Все стоят молча. Адъютант начинает сердиться.
– Я прикажу сейчас всех водой заливать! – горячится адъютант.
– Вода-то теперича сто целковых ведро! Киятру лучше прикажите заливать, – слышится из толпы.
Хохот.
– Два фантала поблизости, из них не начерпаешься. На Москву-реку за водой-то гоняют. Скоро ли такой огонь ублаготворишь?
– Смотри, смотри! Ух!
Крыша рухнула, подняв кверху мириады искр.
А гигант все горит и горит, выставляя из окон огромные пламенные языки, как бы подразнивая московскую пожарную команду с ее «спринцовками». К восьми часам вечера и начальство, и пожарные, и лошади – все выбились из сил и стояли.
Летом последовала война с Турцией. К осени с берегов Дуная стали приходить известия о небольших стычках наших войск с турецкими, Расположенные в Москве войска, напутствуемые благословением московского первосвятителя Филарета, выступали на брань. «Московские ведомости» становились с каждым днем интереснее. Патриотический дух Москвы поднимался все выше и выше. Загудели московские колокола при известии о Синопском бое; возликовала Москва от победы Бебутова[10] над сераскиром[11] эрзерумским. В «Московских ведомостях», чуть не в каждом номере, стали появляться патриотические стихотворения дотоле неведомых поэтов – В. Павлова, Веры Головиной, Е. Колюпановой, князя Цертелева, Василия Поедугина; потом пошли известные литераторы М. А. Стахович[12] и Ф. Б. Миллер,[13] наконец, стали по рукам ходить стихотворения Хомякова[14] «Тебя призвал на брань святую», «Глас божий! Сбирайтесь на праведный суд» и знаменитое в то время стихотворение «Вот в воинственном азарте воевода Пальмерстон», положенное на музыку двумя композиторами – Бавери и Дюбюком и иллюстрированное П. И. Боклевским.[15] Б. Н. Алмазов[16] написал стихотворение «Крестоносцы». Ликования продолжались, а с Запада шли к нам грозные тучи, чувствовалось, что ликованию наступает конец. У Иверской, в здании присутственных мест, и на Воздвиженке, в казенной палате, раздавались стоны и рыдания рекрутских жен и матерей.
«Набор!» Боже, что это за страшное слово было в то время! Что за страшные сцены совершались в рекрутских присутствиях!
– Годен в команду! – раздается голос председателя рекрутского присутствия.
– Бог с тобой, Микита Митрич! Задаром ты нашу семью разоряешь, – говорит, всхлипывая, рекрут сдатчику-мироеду, – твоему племяннику идти следовает.

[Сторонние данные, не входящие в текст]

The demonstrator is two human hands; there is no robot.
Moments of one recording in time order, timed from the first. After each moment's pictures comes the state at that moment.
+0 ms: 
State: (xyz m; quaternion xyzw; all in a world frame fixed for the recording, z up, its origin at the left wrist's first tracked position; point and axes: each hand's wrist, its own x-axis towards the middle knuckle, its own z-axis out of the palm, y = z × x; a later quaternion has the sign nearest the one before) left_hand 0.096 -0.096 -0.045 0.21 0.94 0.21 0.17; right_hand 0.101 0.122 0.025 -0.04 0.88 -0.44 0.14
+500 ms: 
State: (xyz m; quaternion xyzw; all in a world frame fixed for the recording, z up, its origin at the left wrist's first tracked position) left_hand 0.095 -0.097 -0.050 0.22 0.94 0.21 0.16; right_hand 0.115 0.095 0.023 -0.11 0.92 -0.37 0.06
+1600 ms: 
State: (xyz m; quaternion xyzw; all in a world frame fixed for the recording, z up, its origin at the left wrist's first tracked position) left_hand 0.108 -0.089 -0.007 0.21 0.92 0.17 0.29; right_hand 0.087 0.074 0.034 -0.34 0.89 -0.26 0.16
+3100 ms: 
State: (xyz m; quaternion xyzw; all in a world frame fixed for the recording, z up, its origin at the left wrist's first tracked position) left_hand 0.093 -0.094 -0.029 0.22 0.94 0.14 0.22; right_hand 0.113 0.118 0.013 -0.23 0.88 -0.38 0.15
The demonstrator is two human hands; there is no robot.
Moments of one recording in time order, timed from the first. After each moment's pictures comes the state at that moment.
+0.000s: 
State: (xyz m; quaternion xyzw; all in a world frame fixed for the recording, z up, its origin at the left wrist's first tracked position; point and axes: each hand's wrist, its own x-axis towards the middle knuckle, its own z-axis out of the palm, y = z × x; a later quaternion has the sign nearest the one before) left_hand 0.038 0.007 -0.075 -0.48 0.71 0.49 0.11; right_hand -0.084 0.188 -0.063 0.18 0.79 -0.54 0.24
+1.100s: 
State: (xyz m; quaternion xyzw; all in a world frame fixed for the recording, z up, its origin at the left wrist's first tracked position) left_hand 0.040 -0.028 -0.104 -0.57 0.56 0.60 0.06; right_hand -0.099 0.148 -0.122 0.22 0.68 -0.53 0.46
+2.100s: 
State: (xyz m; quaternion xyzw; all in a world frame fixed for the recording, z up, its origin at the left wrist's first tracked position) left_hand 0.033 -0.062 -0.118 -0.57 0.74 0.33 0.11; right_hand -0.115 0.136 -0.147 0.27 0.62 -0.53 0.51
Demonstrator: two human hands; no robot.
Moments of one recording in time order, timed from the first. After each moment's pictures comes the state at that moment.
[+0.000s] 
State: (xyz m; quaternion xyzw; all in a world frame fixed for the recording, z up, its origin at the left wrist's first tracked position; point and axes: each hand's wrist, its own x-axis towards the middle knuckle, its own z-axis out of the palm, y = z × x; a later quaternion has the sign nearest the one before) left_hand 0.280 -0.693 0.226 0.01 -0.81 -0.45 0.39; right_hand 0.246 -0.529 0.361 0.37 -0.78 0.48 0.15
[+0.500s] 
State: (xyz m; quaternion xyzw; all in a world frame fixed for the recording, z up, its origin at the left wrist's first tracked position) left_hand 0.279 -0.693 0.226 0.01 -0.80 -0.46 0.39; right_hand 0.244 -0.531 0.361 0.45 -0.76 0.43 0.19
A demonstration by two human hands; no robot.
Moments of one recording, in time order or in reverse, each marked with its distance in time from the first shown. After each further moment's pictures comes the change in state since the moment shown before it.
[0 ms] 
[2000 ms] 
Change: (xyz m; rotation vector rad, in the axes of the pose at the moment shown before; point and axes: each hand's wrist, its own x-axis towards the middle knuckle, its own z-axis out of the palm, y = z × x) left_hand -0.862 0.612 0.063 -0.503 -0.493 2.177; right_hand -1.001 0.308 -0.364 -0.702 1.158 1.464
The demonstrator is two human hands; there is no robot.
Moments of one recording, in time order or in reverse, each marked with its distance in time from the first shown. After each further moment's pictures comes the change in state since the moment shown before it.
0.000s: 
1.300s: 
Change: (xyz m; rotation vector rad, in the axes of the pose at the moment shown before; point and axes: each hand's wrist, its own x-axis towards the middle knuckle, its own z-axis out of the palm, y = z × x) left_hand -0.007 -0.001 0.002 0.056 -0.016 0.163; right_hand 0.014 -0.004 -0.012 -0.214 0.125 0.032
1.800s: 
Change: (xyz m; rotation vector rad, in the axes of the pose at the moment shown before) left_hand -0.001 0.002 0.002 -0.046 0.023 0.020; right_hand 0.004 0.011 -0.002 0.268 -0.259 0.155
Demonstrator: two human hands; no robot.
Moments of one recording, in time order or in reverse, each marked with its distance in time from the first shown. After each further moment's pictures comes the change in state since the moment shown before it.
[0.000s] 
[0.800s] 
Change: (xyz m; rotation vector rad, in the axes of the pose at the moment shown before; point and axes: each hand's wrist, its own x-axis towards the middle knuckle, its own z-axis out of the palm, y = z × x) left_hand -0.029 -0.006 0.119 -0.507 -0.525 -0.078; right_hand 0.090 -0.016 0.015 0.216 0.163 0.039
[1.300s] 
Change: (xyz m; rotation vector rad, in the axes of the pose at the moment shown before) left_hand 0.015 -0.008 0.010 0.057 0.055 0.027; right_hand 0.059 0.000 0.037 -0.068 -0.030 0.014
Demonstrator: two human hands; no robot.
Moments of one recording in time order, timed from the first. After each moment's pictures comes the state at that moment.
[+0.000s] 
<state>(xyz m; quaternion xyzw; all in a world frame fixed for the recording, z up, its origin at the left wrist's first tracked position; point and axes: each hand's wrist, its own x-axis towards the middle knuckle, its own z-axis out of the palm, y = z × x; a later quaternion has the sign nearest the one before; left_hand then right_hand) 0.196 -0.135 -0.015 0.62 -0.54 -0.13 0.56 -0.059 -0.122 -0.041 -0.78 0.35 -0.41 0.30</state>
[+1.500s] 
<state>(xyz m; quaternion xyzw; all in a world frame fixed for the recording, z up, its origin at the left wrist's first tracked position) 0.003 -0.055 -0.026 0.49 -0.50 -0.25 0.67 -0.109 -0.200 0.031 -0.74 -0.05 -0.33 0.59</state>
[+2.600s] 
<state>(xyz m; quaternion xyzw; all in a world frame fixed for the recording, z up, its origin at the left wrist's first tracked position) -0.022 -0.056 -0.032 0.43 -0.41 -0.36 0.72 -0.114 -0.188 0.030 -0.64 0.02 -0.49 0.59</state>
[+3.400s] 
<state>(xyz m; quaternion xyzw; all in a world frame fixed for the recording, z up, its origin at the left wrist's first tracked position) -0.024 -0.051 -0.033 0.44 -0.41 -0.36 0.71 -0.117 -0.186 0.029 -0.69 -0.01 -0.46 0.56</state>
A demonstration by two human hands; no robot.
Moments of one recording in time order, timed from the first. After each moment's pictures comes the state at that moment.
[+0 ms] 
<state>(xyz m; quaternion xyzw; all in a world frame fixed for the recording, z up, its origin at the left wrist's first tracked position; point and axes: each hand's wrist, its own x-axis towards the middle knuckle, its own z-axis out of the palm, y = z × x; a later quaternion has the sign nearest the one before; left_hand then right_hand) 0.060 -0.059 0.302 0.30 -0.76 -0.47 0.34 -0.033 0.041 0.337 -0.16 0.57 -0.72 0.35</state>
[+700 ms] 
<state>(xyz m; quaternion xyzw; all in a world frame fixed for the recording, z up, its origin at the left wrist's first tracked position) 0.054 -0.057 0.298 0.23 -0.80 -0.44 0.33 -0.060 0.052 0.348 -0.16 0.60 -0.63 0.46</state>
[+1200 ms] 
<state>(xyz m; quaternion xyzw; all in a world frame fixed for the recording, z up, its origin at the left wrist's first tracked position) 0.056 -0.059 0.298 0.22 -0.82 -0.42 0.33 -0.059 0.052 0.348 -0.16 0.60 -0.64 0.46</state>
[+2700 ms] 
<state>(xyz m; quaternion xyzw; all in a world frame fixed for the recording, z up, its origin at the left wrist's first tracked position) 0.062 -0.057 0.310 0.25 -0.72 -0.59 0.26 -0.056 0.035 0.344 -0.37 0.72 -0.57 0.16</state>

– Ваше сиятельство, – вырываясь из рук солдата, говорит, обращаясь к присутствию, рекрут. – Я могу! Нужды нет, что пьяный! Ежели мне теперича еще поднести – я куда угодно!
– Ежели он деревню спалил – ему в Сибири место, а ты его в некрута царские привез, – говорит старик-крестьянин барскому приказчику. – Которые на очереди, ты тех не отдаешь!
– Тятенька, голубчик! Затылочек заметить приказала – радостно вскрикивает молодой красивенький парень, выскакивая из дверей присутствия. – Расширение жилы!
– Тебе как затылок-то брить: по-модному, что ли? – острит цирюльник – солдатик из жидков.
– Нам все одно, – отвечает за сына старик отец. – стыда в этом нет. Садись, Петруша, садись. Мать-то уж, чай, там досыта навылась!
– В госпиталь на испытание! – раздается голос председателя.
– В гошпиталь на воспитание! – кричит солдатик, выпроваживая из присутствия «сомнительного» рекрута.
– Я человек ломаный! Мне сорок годов. У меня уж скрозь ребра кишки видно, а меня в солдаты! Какой же это порядок! Какой я солдат! Мне, по-божьему-то, в богадельню бы куда… Мало ли нашего брата мещанина путается, которые непутные сами продаются в охотники. Я живописец, образа писал, никого не трогал… – говорит, трясясь всем телом, бледный, худой посадский мещанин.